== GIVEN DATA ==
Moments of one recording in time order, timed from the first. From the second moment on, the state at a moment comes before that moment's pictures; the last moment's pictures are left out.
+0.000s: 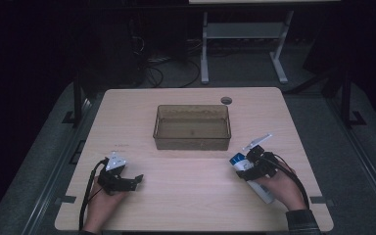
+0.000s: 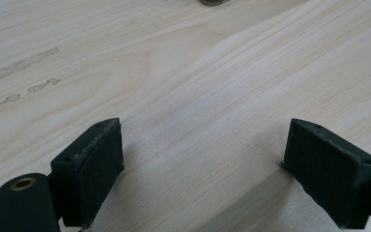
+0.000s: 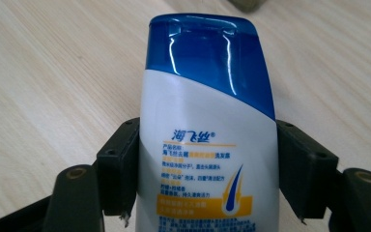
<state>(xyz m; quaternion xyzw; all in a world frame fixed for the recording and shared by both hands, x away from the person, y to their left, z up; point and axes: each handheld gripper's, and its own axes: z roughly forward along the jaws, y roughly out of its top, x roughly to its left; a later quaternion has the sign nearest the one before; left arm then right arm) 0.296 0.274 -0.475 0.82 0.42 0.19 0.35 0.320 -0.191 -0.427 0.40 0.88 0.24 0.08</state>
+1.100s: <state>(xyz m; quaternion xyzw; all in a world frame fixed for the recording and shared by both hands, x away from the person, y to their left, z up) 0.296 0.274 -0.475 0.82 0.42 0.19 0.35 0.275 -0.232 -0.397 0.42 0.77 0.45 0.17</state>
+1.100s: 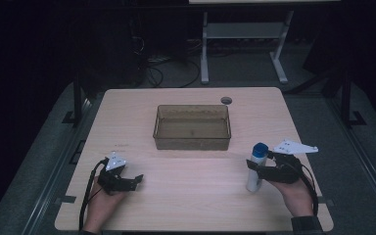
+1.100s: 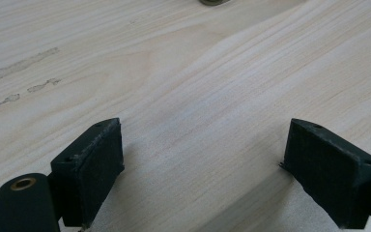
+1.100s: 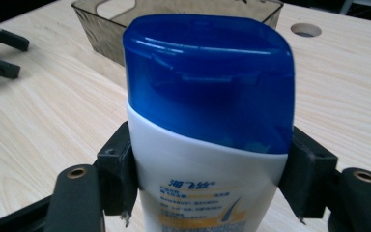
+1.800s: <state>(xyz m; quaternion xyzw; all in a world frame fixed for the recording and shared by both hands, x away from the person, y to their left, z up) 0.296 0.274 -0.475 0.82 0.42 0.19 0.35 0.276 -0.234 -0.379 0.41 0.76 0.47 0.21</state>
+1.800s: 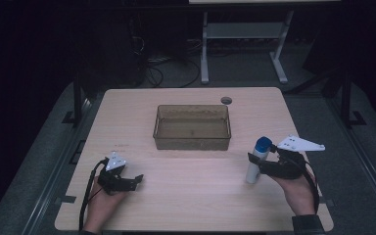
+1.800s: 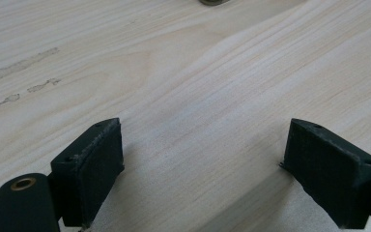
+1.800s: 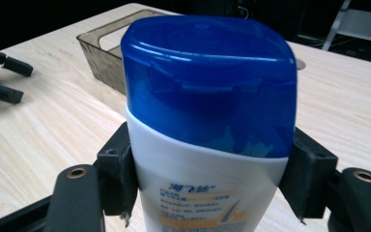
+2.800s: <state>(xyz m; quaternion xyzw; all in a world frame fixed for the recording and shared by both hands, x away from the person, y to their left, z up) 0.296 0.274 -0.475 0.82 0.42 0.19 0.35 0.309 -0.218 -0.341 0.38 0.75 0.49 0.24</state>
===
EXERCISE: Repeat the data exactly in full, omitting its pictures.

FINISHED TASK:
Moments of one recording in time order, timed from the first. From the second moment on, the state at a moment comes before that moment's pictures; the last moment's pictures are left out.
+0.000s: 
+0.000s: 
+0.000s: 
<state>(xyz m; quaternion xyzw; all in a world frame fixed for the recording and shared by both hands, x away from the person, y to their left, z up; point and axes: each handheld gripper's, and its own axes: z roughly forward along the jaws, y roughly out of its top, x roughly to its left; a later quaternion has the sign nearest the one before; left arm then right arm) 0.296 0.274 -0.475 0.82 0.42 0.19 0.35 0.320 -0.191 -0.427 0.40 0.88 0.24 0.08</state>
+1.100s: <state>(xyz m; quaternion xyzw; all in a world frame fixed for the recording and shared by both hands, x away from the person, y to their left, z up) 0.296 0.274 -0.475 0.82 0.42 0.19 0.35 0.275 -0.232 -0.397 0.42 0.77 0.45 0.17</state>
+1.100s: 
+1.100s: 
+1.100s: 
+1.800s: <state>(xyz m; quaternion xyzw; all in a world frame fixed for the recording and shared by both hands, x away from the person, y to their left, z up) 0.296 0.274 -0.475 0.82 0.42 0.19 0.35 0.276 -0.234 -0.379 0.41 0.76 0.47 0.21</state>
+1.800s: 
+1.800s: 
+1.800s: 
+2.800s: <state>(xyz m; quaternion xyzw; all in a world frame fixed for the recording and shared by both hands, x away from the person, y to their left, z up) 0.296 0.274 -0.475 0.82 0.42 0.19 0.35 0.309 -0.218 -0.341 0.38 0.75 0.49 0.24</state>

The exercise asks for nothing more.